Source material

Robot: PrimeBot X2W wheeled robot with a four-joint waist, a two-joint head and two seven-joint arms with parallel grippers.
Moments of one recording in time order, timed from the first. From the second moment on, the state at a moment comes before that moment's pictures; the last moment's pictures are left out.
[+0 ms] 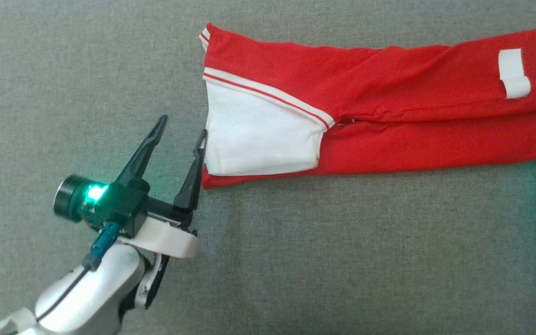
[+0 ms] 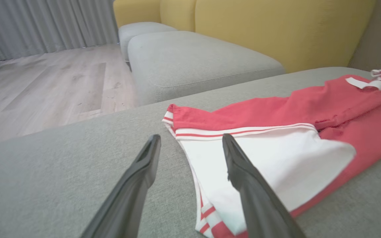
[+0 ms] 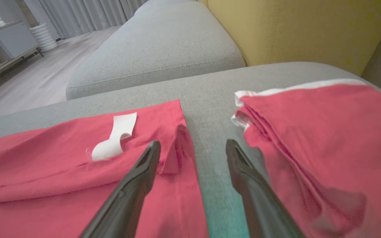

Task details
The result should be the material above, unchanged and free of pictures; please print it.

Output for this task
Robot: PrimeBot X2W wheeled robot with a four-joint waist, a two-joint head and two seven-joint arms with parallel grippers.
Moments of one recording in time order, timed from the first. From the second moment on, the state at a moment comes before that moment's pictures; the last moment's pictures are left out.
[+0 ms] 
[+0 ms] 
[+0 ms] 

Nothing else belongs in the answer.